Work instruction.
Your answer is the listing, printed exactly as given.

Given information.
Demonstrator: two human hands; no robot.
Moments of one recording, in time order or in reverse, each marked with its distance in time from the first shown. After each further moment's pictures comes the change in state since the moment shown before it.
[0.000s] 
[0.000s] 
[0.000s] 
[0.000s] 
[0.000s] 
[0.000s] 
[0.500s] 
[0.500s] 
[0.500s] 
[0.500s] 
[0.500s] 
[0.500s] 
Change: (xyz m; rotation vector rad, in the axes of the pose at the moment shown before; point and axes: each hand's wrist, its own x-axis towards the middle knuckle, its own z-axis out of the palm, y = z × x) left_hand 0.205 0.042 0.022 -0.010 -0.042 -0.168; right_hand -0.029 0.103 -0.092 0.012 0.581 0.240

Written reply.
Demonstrator: two human hands; no robot.
Moments of one recording, in time order or in reverse, each marked with its distance in time from the first shown. After each further moment's pictures comes the change in state since the moment shown before it.
[0.000s] 
[0.000s] 
[0.000s] 
[0.000s] 
[0.000s] 
[0.000s] 
[0.500s] 
[0.500s] 
[0.500s] 
[0.500s] 
[0.500s] 
[0.500s] 
Change: (xyz m; rotation vector rad, in the axes of the pose at the moment shown before; point and axes: each hand's wrist, its own x-axis towards the middle knuckle, its own z-axis out of the palm, y = z × x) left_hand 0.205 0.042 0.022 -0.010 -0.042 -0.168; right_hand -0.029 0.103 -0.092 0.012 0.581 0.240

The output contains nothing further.